■ **BRIEF**: Skip the pictures and copy all the data that follows exactly.

■ **MATERIAL FOR THIS TASK**:
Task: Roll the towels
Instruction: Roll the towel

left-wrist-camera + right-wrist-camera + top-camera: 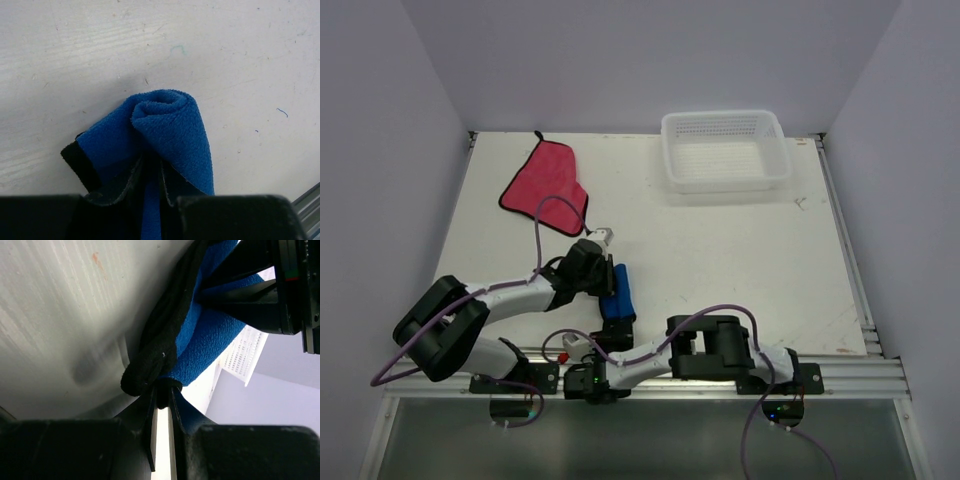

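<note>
The blue towel [617,292] lies as a short roll on the table near the arms, with its rolled end showing in the left wrist view [170,125]. My left gripper [603,270] is shut on the roll's far end, and blue cloth is pinched between its fingers [151,167]. My right gripper [612,325] is shut on the near end, pinching the towel's dark edging [163,390]. Blue pile [205,345] bulges above it. The pink-red towel [546,188] lies flat and unrolled at the back left, apart from both grippers.
A white mesh basket [725,150] stands at the back right of the table, and part of it shows in the right wrist view [242,357]. Grey walls close in the table on three sides. The metal rail [840,375] runs along the near edge.
</note>
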You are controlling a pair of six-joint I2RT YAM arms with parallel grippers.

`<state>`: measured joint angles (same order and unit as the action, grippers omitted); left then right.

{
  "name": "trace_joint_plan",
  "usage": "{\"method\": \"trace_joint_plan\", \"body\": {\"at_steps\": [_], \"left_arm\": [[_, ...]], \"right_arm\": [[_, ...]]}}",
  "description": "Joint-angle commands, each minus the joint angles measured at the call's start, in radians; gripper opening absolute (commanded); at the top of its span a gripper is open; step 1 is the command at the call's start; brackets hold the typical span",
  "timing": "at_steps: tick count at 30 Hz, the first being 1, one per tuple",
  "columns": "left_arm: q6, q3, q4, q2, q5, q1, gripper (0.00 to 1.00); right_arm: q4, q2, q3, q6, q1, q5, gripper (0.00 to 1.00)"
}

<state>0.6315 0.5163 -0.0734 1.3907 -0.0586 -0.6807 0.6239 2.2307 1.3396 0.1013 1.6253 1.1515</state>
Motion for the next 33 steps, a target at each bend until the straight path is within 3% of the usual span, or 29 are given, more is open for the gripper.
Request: {"method": "trace_joint_plan", "body": {"at_steps": [1,20,27,33], "left_arm": [[-0.036,0.033,0.055,-0.025,0.014,0.001,0.19],[-0.026,0.139,0.412,-0.251,0.279,0.009,0.22],[-0.036,0.128,0.249,-0.383,0.174,0.015,0.24],[-0.052,0.142,0.129,-0.285,0.027,0.015,0.24]], "right_arm": [[-0.030,0.069,0.016,0.005,-0.021,-0.246,0.00],[0.037,0.122,0.075,0.043,-0.058,-0.332,0.00],[0.039,0.135,0.079,0.044,-0.059,-0.337,0.00],[0.043,0.138,0.082,0.046,-0.062,-0.342,0.00]]}}
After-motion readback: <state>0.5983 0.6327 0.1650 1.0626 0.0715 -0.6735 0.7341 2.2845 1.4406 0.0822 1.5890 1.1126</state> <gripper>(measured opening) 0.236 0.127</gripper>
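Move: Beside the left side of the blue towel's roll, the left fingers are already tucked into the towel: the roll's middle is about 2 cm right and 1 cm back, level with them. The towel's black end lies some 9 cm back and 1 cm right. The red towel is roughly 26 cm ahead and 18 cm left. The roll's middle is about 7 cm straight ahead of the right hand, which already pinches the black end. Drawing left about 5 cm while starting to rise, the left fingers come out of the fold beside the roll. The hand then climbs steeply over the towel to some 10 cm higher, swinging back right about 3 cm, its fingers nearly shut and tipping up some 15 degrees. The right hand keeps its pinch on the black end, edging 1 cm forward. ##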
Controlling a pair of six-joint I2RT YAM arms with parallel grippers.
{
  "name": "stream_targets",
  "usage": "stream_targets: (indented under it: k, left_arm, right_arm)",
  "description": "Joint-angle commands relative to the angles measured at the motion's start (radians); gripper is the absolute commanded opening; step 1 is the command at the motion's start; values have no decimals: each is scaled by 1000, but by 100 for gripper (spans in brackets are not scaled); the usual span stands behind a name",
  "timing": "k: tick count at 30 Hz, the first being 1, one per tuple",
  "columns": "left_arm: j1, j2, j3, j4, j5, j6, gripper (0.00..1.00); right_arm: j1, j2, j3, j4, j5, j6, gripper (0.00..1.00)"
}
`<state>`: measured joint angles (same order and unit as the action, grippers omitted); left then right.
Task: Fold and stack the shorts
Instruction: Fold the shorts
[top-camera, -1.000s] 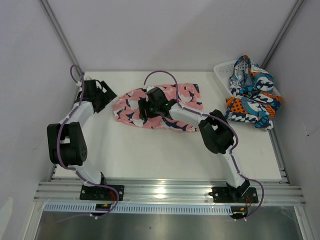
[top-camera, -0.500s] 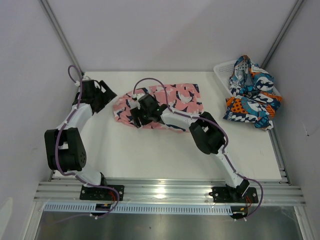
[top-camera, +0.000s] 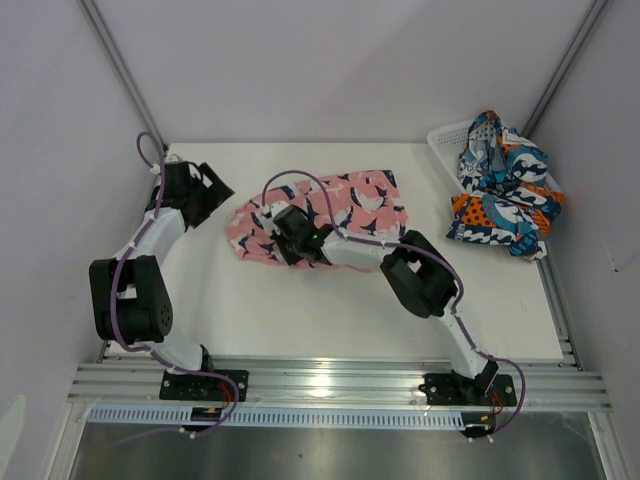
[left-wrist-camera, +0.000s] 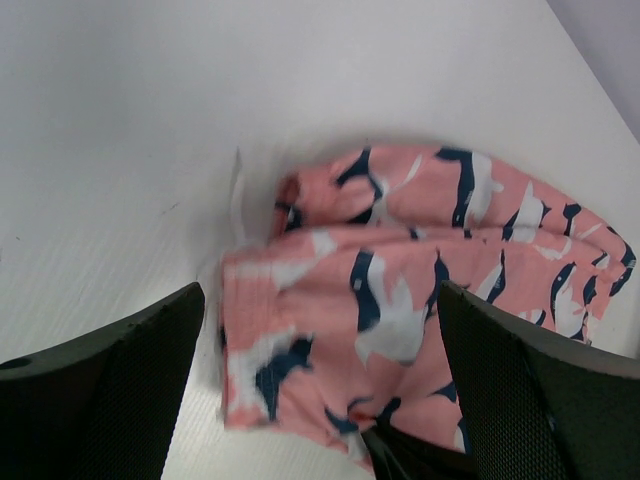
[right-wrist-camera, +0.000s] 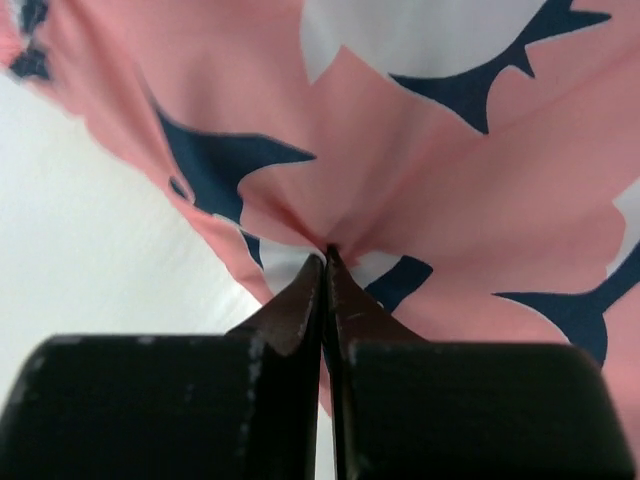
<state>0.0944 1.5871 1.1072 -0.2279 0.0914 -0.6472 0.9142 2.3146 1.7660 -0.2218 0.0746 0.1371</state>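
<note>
The pink shorts (top-camera: 365, 200) with navy-and-white shapes lie crumpled on the white table, mid-back. My right gripper (top-camera: 287, 236) reaches in over their near left part and is shut on a pinch of pink fabric (right-wrist-camera: 450, 180); the right gripper (right-wrist-camera: 328, 256) has its jaws pressed together, with cloth puckering at the tips. My left gripper (top-camera: 214, 190) hovers open just left of the shorts; in its wrist view the left gripper (left-wrist-camera: 320, 296) frames the shorts' left end (left-wrist-camera: 400, 290). The blue, teal and orange shorts (top-camera: 505, 195) sit heaped in the basket.
A white mesh basket (top-camera: 446, 139) stands at the back right corner of the table (top-camera: 300, 310). Grey walls close in on the left, back and right. An aluminium rail (top-camera: 330, 385) with both arm bases runs along the near edge.
My right gripper slid left and nearer across the pink shorts, then shut on the fabric. The shorts' near left edge has bunched up. The left arm barely moved.
</note>
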Motion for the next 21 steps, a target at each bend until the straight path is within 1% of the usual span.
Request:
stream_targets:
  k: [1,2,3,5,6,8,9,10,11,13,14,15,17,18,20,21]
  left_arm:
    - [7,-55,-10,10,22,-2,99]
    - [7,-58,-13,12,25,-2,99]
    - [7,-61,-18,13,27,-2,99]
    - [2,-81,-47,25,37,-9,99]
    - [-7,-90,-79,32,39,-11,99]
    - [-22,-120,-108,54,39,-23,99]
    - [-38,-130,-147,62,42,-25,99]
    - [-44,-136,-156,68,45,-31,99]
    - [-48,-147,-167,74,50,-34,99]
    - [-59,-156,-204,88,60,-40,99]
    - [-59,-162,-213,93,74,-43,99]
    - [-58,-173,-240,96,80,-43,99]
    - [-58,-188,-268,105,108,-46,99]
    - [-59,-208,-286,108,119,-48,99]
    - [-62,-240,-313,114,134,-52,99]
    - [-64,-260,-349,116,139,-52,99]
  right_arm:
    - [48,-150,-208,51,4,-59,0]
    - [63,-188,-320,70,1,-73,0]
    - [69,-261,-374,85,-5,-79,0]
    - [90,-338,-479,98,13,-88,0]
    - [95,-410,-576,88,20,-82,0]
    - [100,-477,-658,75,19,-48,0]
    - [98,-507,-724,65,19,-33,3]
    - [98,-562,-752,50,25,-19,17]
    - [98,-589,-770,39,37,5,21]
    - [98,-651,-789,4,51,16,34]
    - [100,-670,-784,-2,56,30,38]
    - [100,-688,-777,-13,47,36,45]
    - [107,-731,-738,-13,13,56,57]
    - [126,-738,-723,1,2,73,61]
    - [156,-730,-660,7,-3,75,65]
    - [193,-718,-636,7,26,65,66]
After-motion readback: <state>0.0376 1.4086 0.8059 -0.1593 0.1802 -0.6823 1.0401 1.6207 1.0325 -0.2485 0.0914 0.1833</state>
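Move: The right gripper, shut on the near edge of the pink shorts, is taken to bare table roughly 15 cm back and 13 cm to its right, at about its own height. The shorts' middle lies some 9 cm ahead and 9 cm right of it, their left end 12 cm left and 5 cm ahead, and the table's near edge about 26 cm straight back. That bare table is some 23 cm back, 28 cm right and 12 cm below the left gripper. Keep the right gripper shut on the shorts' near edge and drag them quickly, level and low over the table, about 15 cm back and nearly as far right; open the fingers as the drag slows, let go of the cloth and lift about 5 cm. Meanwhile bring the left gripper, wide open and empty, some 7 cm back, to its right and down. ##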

■ **RESULT FOR THIS TASK**:
Task: Roll the towels
Instruction: Roll the towel

left-wrist-camera + right-wrist-camera + top-camera: 

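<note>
The blue towel [617,292] lies as a short roll on the table near the arms, with its rolled end showing in the left wrist view [170,125]. My left gripper [603,270] is shut on the roll's far end, and blue cloth is pinched between its fingers [151,167]. My right gripper [612,325] is shut on the near end, pinching the towel's dark edging [163,390]. Blue pile [205,345] bulges above it. The pink-red towel [546,188] lies flat and unrolled at the back left, apart from both grippers.
A white mesh basket [725,150] stands at the back right of the table, and part of it shows in the right wrist view [242,357]. Grey walls close in the table on three sides. The metal rail [840,375] runs along the near edge.
</note>
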You are controlling a pair of six-joint I2RT YAM arms with parallel grippers.

`<state>`: measured joint angles (same order and unit as the action, grippers omitted); left then right.

{
  "name": "trace_joint_plan",
  "usage": "{\"method\": \"trace_joint_plan\", \"body\": {\"at_steps\": [_], \"left_arm\": [[_, ...]], \"right_arm\": [[_, ...]]}}",
  "description": "Joint-angle commands, each minus the joint angles measured at the call's start, in radians; gripper opening absolute (commanded); at the top of its span a gripper is open; step 1 is the command at the call's start; brackets hold the typical span",
  "timing": "at_steps: tick count at 30 Hz, the first being 1, one per tuple",
  "columns": "left_arm: q6, q3, q4, q2, q5, q1, gripper (0.00 to 1.00); right_arm: q4, q2, q3, q6, q1, q5, gripper (0.00 to 1.00)"
}

<state>0.6315 0.5163 -0.0734 1.3907 -0.0586 -0.6807 0.6239 2.2307 1.3396 0.1013 1.6253 1.1515</state>
Motion for the next 33 steps, a target at each bend until the straight path is within 3% of the usual span, or 29 are given, more is open for the gripper.
Request: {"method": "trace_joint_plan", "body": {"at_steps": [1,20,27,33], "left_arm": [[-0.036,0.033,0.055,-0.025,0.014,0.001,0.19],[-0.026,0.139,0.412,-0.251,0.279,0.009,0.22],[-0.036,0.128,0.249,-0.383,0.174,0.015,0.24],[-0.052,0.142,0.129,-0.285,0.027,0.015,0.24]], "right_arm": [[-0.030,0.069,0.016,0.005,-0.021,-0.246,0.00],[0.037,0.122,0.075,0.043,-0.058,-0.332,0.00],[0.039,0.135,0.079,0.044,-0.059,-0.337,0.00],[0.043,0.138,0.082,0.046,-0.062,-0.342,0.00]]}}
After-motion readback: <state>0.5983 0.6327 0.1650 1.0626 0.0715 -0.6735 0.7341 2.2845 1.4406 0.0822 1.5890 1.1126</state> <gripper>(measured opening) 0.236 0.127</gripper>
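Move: Beside the left side of the blue towel's roll, the left fingers are already tucked into the towel: the roll's middle is about 2 cm right and 1 cm back, level with them. The towel's black end lies some 9 cm back and 1 cm right. The red towel is roughly 26 cm ahead and 18 cm left. The roll's middle is about 7 cm straight ahead of the right hand, which already pinches the black end. Drawing left about 5 cm while starting to rise, the left fingers come out of the fold beside the roll. The hand then climbs steeply over the towel to some 10 cm higher, swinging back right about 3 cm, its fingers nearly shut and tipping up some 15 degrees. The right hand keeps its pinch on the black end, edging 1 cm forward. ##
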Controlling a pair of six-joint I2RT YAM arms with parallel grippers.
{
  "name": "stream_targets",
  "usage": "stream_targets: (indented under it: k, left_arm, right_arm)",
  "description": "Joint-angle commands relative to the angles measured at the motion's start (radians); gripper is the absolute commanded opening; step 1 is the command at the motion's start; values have no decimals: each is scaled by 1000, but by 100 for gripper (spans in brackets are not scaled); the usual span stands behind a name",
  "timing": "k: tick count at 30 Hz, the first being 1, one per tuple",
  "columns": "left_arm: j1, j2, j3, j4, j5, j6, gripper (0.00..1.00); right_arm: j1, j2, j3, j4, j5, j6, gripper (0.00..1.00)"
}
`<state>`: measured joint angles (same order and unit as the action, grippers omitted); left then right.
Task: Fold and stack the shorts
Instruction: Fold the shorts
[top-camera, -1.000s] 
[top-camera, -0.500s] 
[top-camera, +0.000s] 
[left-wrist-camera, +0.000s] 
[right-wrist-camera, +0.000s] 
<state>0.0944 1.5871 1.1072 -0.2279 0.0914 -0.6472 0.9142 2.3146 1.7660 -0.2218 0.0746 0.1371</state>
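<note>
The pink shorts (top-camera: 365, 200) with navy-and-white shapes lie crumpled on the white table, mid-back. My right gripper (top-camera: 287, 236) reaches in over their near left part and is shut on a pinch of pink fabric (right-wrist-camera: 450, 180); the right gripper (right-wrist-camera: 328, 256) has its jaws pressed together, with cloth puckering at the tips. My left gripper (top-camera: 214, 190) hovers open just left of the shorts; in its wrist view the left gripper (left-wrist-camera: 320, 296) frames the shorts' left end (left-wrist-camera: 400, 290). The blue, teal and orange shorts (top-camera: 505, 195) sit heaped in the basket.
A white mesh basket (top-camera: 446, 139) stands at the back right corner of the table (top-camera: 300, 310). Grey walls close in on the left, back and right. An aluminium rail (top-camera: 330, 385) with both arm bases runs along the near edge.
My right gripper slid left and nearer across the pink shorts, then shut on the fabric. The shorts' near left edge has bunched up. The left arm barely moved.
</note>
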Motion for the next 21 steps, a target at each bend until the straight path is within 1% of the usual span.
Request:
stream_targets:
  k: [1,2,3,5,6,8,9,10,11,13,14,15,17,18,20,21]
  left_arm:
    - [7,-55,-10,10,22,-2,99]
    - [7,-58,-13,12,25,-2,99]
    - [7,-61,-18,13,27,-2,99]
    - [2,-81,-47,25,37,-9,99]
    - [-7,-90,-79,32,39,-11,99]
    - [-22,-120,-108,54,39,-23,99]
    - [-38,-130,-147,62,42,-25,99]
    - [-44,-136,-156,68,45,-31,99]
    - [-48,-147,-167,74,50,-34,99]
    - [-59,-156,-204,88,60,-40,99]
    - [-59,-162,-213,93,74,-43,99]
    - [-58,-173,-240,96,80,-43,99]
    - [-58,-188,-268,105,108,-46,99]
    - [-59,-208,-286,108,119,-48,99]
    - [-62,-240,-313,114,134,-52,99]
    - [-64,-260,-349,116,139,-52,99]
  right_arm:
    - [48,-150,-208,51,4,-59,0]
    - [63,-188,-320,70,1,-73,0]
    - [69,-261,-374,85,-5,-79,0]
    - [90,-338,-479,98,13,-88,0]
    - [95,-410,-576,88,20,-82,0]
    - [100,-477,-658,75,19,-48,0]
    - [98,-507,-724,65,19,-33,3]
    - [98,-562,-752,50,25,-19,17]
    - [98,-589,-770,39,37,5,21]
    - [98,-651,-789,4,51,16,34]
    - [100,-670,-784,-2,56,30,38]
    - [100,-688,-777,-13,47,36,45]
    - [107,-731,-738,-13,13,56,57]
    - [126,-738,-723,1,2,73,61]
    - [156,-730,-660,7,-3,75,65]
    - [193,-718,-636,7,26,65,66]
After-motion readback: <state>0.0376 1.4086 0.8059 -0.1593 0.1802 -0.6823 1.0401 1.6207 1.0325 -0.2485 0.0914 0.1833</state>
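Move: The right gripper, shut on the near edge of the pink shorts, is taken to bare table roughly 15 cm back and 13 cm to its right, at about its own height. The shorts' middle lies some 9 cm ahead and 9 cm right of it, their left end 12 cm left and 5 cm ahead, and the table's near edge about 26 cm straight back. That bare table is some 23 cm back, 28 cm right and 12 cm below the left gripper. Keep the right gripper shut on the shorts' near edge and drag them quickly, level and low over the table, about 15 cm back and nearly as far right; open the fingers as the drag slows, let go of the cloth and lift about 5 cm. Meanwhile bring the left gripper, wide open and empty, some 7 cm back, to its right and down. ##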

The exercise is done, with nothing more to add.